Dans le cadre de ses missions d’organisation et de financement du conseil en évolution professionnelle (CEP), France compétences fournit un éclairage détaillé sur ce dispositif d’accompagnement dans son rapport sur l’usage des fonds de la formation professionnelle (RUF), publié en février (voir notre actu).
Service gratuit d’information, d’orientation et d’accompagnement dans le parcours professionnel, le conseil en évolution professionnelle (CEP) est ouvert à tous les actifs sans conditions de statut depuis 2014.
Plus de 10 % des actifs ont bénéficié du conseil en évolution professionnelle
Le CEP a touché plus d’un actif sur dix en 2024, soit environ 3,37 millions de personnes. Toutefois, à l’échelle régionale, le taux de recours au CEP varie fortement selon le taux de chômage, le dispositif du CEP étant principalement utilisé par des personnes en recherche d’emploi. La Nouvelle-Aquitaine suit la tendance nationale avec un taux de recours au CEP qui s’élevait à 11 % des actifs (7 % de chômage).
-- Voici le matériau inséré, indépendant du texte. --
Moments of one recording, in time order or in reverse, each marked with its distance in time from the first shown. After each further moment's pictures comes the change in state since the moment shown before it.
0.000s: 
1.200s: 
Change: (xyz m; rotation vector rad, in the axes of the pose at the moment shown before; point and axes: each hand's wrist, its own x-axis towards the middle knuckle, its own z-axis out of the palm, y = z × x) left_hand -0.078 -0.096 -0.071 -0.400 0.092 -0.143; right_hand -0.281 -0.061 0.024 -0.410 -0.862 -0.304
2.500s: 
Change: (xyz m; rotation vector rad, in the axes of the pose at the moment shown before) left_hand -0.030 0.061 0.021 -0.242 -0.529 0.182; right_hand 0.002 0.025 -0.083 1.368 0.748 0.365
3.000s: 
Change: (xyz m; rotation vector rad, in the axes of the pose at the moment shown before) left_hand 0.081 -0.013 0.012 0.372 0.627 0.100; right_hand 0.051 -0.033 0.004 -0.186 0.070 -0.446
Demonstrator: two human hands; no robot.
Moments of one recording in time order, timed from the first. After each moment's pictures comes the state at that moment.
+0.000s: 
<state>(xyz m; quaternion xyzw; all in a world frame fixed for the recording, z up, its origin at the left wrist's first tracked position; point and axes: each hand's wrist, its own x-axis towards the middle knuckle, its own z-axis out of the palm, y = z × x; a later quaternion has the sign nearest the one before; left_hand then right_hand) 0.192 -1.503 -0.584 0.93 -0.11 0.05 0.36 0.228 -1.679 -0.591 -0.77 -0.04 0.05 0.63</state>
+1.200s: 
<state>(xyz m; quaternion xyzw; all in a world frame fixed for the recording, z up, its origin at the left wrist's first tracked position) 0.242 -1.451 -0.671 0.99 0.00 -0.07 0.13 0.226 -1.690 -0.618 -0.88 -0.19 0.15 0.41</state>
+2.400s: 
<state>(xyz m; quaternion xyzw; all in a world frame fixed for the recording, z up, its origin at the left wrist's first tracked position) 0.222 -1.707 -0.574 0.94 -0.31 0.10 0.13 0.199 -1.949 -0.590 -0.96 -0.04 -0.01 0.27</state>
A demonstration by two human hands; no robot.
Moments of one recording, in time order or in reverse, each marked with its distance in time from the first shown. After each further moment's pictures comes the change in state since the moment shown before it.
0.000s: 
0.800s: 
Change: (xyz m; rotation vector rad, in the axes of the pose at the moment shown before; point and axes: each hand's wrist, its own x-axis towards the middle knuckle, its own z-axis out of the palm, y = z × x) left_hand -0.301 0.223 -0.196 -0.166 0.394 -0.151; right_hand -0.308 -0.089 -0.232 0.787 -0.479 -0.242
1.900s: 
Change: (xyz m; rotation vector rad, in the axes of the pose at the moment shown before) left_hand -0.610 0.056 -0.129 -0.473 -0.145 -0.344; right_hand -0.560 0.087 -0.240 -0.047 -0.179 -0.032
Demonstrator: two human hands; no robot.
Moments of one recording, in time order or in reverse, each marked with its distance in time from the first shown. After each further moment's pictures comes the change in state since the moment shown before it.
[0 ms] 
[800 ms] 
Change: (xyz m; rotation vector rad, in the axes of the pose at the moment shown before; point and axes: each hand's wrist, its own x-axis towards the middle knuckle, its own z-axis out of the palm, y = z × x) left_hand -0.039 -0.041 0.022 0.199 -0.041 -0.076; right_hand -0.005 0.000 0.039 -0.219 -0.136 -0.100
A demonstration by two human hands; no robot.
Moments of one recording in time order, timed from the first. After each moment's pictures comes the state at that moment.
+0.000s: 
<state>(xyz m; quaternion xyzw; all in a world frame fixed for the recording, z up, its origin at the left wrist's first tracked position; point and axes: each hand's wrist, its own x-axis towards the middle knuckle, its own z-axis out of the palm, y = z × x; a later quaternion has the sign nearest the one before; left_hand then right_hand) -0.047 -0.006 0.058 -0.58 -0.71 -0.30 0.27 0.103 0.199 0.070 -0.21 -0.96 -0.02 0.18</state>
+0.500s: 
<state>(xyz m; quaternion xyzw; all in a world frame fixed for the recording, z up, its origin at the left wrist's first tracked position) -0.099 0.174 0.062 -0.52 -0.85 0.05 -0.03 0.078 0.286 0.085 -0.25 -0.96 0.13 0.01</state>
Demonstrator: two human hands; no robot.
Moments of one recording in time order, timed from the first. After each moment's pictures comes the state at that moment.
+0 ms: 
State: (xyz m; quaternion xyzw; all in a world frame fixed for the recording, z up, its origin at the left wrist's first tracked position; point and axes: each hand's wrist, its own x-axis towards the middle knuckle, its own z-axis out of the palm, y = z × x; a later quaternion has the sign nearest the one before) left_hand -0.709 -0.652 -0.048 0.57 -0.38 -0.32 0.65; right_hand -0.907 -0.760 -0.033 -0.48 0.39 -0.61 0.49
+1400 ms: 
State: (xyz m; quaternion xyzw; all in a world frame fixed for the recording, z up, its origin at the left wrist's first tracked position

À l’inverse, les départements et régions d’outre-mer (DROM) connaissent un niveau de chômage plus élevé (13 à 17 %) et l’on constate par conséquent un taux de recours au CEP plus important dans ces territoires (14 à 20 %).
Le statut des bénéficiaires influe énormément sur le choix de l’opérateur. Ainsi, lorsqu’ils étaient en recherche d’emploi, les publics étaient principalement pris en charge par France Travail, Cap emploi et les Missions locales. Le public suivi par l’Apec était réparti de manière presque égale entre personnes en emploi (45 %) et demandeurs d’emploi (55 %). Enfin, France compétences, membre du réseau Avenir Actifs, a pris en charge quasi exclusivement des bénéficiaires en activité.
Enfin, le rapport rappelle que si l’objectif du CEP est de favoriser l’évolution et la sécurisation des parcours professionnels, l’évaluation du dispositif ne peut se limiter aux enjeux d’accès à l’emploi et d’accompagnement des transitions professionnelles en vue d’une reconversion. En effet, France compétences précise que la valeur ajoutée du dispositif peut être évaluée tant par les motifs de recours que par la capacité du CEP à aider les bénéficiaires à dépasser leurs problématiques. Selon France compétences, le CEP doit être vu comme un levier au service de la sécurisation des parcours et du développement de l’autonomie des personnes. Le CEP possède d’autres effets identifiés comme celui de restaurer la confiance du bénéficiaire, améliorer l’identification et la projection dans les possibles professionnels et renforcer le pouvoir de négociation du bénéficiaire et sa résilience.